Nach der Regenwaldtour packten wir unsere Rucksäcke und gingen die halbe Stunde zurück zu unserem Auto, um uns im benachbarten Dorf Misahuali mit den Münchnern Alex, Susi und Jakob zu treffen. Es war ein tolles Wiedersehn, wir haben uns so gefreut, die 3 wiederzusehen. Zusammen mit unserem Buschboy und Nadine verbrachten wir den Abend in einer Bar in dem ebenfalls vom Hochwasser stark mitgenommenen Örtchen. Auf dem zentralen Platz des Dorfes ist eine Gruppe von Kapuzineräffchen zu Hause, die einem alles klauen, wenn man nicht aufpasst. Sogar das Geld ziehen sie einem aus der Hosentasche. Einer ist auf Jakob zugerannt , hat ihn an seinen süssen blonden Locken gepackt und voll umgeschmissen. Er hat natürlich geschrien wie am Spiess, - natürlich ist es nicht zum Lachen, aber ein bisschen witzig sah es schon aus…
Am nächsten Tag liessen wir uns vom Buschboy Ramiro noch in das Quechua-Dorf Shirapuna bringen, wo wir ein bisschen mehr über das Leben der Indigenas erfahren wollten. Ein denkbar ungünstiger Zeitpunkt, denn durch das Hochwasser wurde auch hier vieles zerstört. Aber - wir können durch unseren Besuch (und natürlich unser Geld) einen kleinen Beitrag zum Wiederaufbau leisten...Zuerst durften wir uns den Unterricht in der Dorfschule ansehen und danach mussten wir die Zutaten für unser Mittagessen selbst ernten und zubereiten…
Nach 2 Nächten am Dorfplatz von Misahuali, fuhren wir in Richtung Quito, wo wir dann noch 2 weitere Tage mit den Münchnern verbrachten. Leider ist nun endgültig unsere gemeinsame Reiseroute zu Ende, da für uns der Zeitpunkt der Umkehr gekommen ist und Alex und Susi weiter nach Kolumbien ziehen. Nach dem „Ende der Welt“ in Ushuaia/Argentinien haben wir uns für unsere Umkehr den Äquator ausgesucht. Nach dem Besuch des Denkmals „Mitad del Mundo“ – Mitte der Erde – etwas ausserhalb von Quito, sind wir umgekehrt und fahren nun wieder in Richtung Peru….Hierbei sei erwähnt, dass sich das Denkmal etwa 100 Meter neben dem tatsächlichen Äquator befindet, weil man sich vermessen hat....

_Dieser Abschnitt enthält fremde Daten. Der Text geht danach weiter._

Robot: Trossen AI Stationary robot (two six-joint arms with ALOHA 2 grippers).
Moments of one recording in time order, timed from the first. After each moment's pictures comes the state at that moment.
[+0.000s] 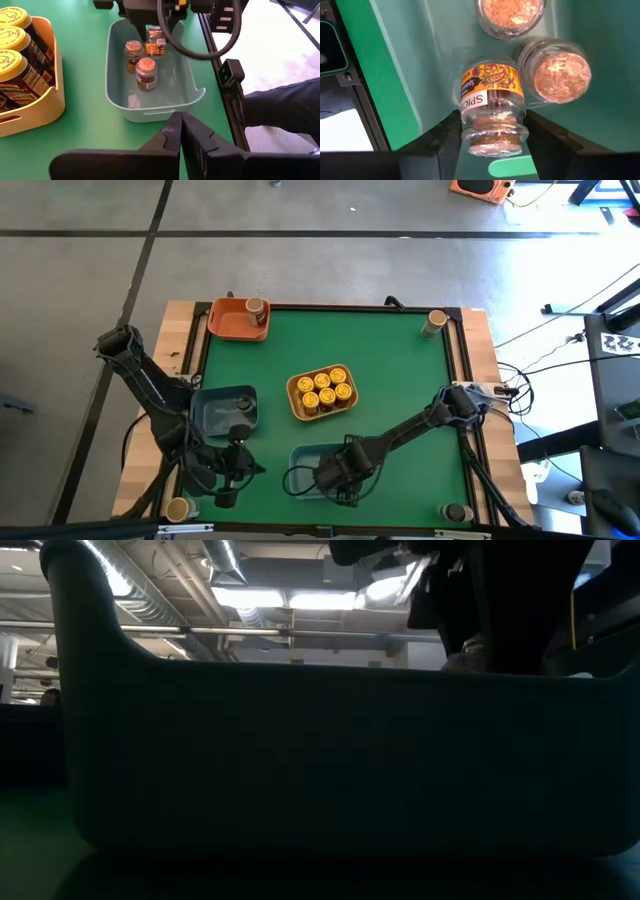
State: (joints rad) left arm -0.89 1.35 0.94 -0.36 -0.61 -0.64; right arm 0.50 2.23 1.95 -1.17 -0.10 0.65
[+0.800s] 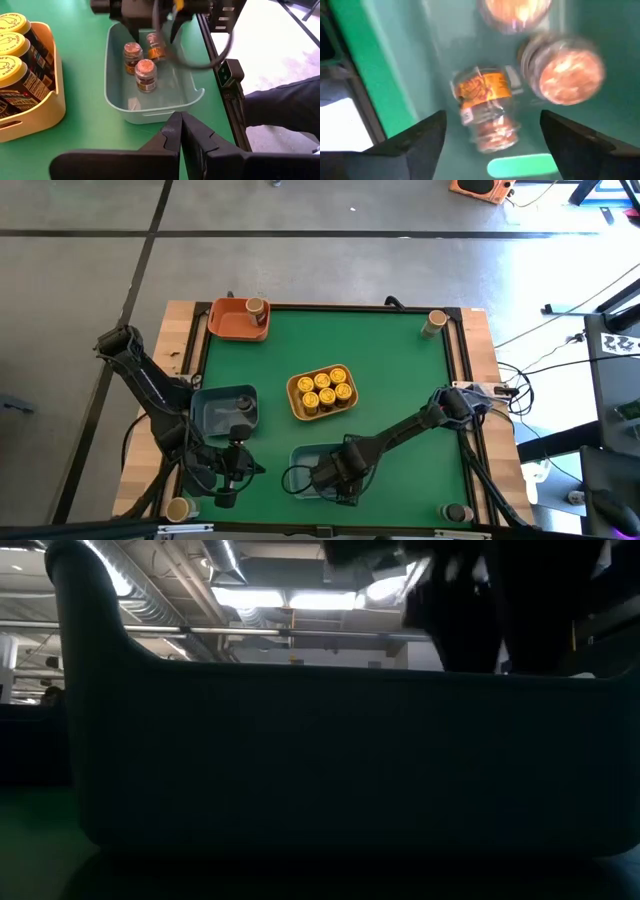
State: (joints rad) left arm -0.89 1.35 0.94 -0.35 -0.61 -0.61; right arm 0.49 2.27 2.02 -1.25 -0.13 0.62
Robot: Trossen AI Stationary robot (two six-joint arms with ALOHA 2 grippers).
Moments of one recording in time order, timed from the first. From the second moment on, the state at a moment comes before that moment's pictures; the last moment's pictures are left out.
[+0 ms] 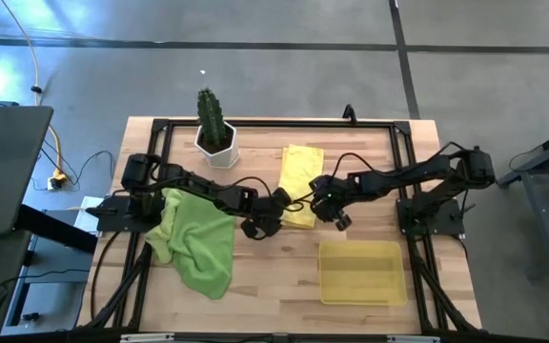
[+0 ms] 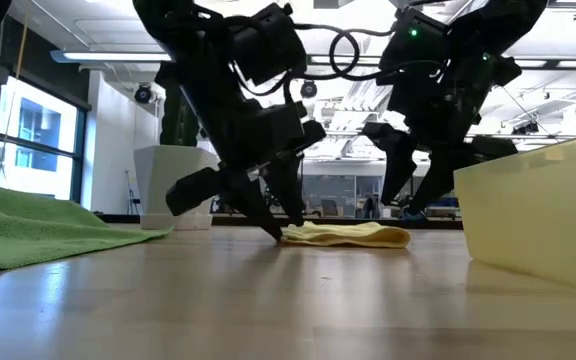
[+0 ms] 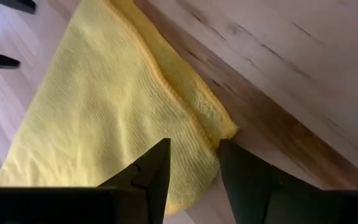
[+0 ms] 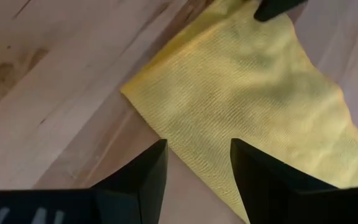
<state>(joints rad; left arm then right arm) 0.06 1.94 1.11 -0.20 -0.17 0.95 -0.05 1.50 0.74 -0.25 -0.05 -0.75</state>
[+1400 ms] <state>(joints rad) 0.01 1.98 1.11 -0.12 -0.18 0.32 -0.02 1.63 0.74 -0.19 -0.04 -0.34</state>
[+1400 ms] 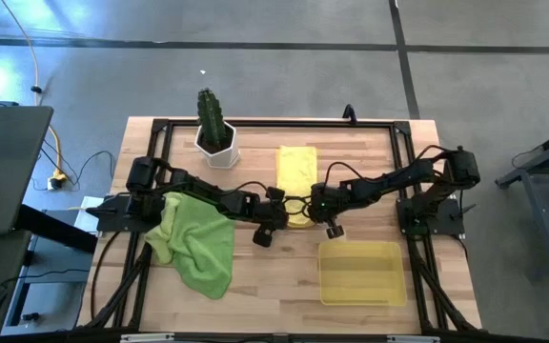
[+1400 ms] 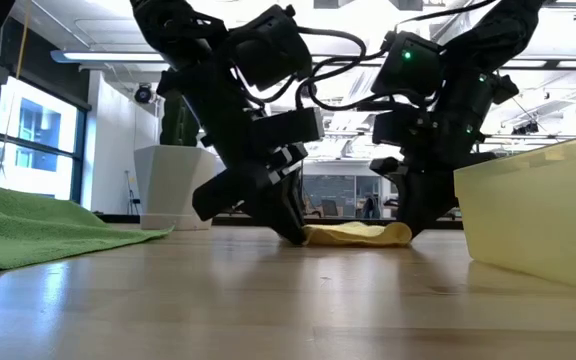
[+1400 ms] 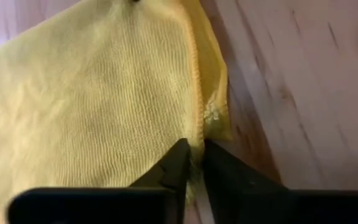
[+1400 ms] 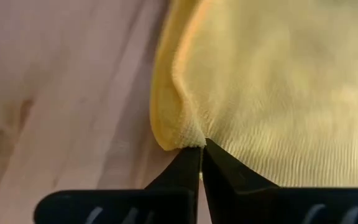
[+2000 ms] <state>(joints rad) 0.08 1.96 1.11 -0.12 0.03 -0.22 -0.16 1.63 0.74 -0.19 -0.34 -0.07</state>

Mit Entsetzen mussten wir vorhin aus dem Internet entnehmen, dass letzte Woche die Panamericana – die einzige Nord-Süd-Achse Perus - von Demonstranten blockiert wurde und es bei Auseinandersetzungen mit der Polizei 5 Tote gab. Wir hoffen sehr, dass sich die Lage wieder beruhigt und die Route von Lima nach Cusco nicht besetzt wird.